Similar to original trial, the Highest FICO scores method is the only method that was able to have a positive return with major losses in all of the other methods. This shows that the original trial was not an outlier due to sampling, and the difference going with the highest FICO scores is statistically significant.

In [None]:
sns.barplot(x='Method', y='Average ROI % over 1000 Trials', data=tabs);

In [None]:
print("Average FICO score of the all of the Highest FICO score methods was " + str(fs_mean))
print("Average FICO score of the total simulation dataset was " + str(ft_mean))
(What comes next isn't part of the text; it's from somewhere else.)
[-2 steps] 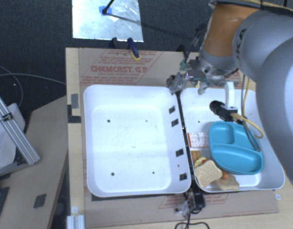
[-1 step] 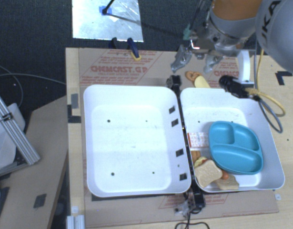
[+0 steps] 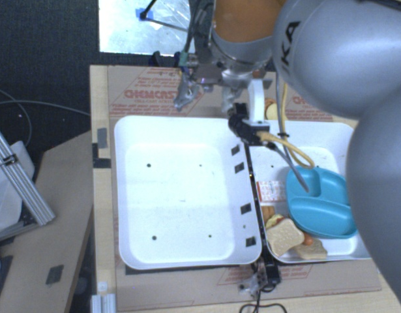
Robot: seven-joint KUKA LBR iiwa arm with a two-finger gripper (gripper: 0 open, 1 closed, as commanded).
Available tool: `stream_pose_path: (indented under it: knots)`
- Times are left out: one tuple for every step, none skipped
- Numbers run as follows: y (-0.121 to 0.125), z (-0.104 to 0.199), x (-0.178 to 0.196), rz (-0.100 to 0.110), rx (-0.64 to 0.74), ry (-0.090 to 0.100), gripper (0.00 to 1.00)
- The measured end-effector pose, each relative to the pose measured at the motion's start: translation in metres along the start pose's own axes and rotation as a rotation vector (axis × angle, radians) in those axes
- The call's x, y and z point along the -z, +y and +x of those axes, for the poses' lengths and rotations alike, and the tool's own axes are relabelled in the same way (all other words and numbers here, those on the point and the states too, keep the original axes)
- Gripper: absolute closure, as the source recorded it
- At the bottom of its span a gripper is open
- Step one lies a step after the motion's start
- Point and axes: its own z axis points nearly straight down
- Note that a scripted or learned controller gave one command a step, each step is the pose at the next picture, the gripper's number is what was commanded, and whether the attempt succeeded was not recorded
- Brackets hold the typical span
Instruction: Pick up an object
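The objects to choose from lie in the right bin (image 3: 330, 135), crowded at its near end. The biggest is a blue dish-like object (image 3: 321, 204), lying tilted on the others. Just beside it, toward the divider, lies a small white card with red print (image 3: 270, 190), and in front of them are a bread-like tan piece (image 3: 285, 235) and a second pale piece (image 3: 312, 250). They overlap each other, probably because they were dropped there loosely, so a clean grasp on one thing may be difficult.

The gripper (image 3: 187, 96) hangs high above the far edge of the left bin (image 3: 174, 194), well apart from all these objects. I see nothing between its fingers, but whether they are apart or together I cannot tell, because the tip is small and blurred. The grey arm (image 3: 343, 51) covers a large part of the right bin. I judge that the picking has not begun.
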Motion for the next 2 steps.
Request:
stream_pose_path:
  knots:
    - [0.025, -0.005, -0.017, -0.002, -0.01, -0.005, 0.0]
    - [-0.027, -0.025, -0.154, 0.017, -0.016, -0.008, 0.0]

As a result from these findings, the investment method that should be followed is to look for the highest FICO scores abailable when giving out loans. In the total dataset, the average FICO score from Fully Paid loans was roughly 704, compared to 567 from the defaulting loans. Targeting high FICO scores, especially those above 750, is a viable investment strategy that can help to both minimize risk, and have potential for modest profit.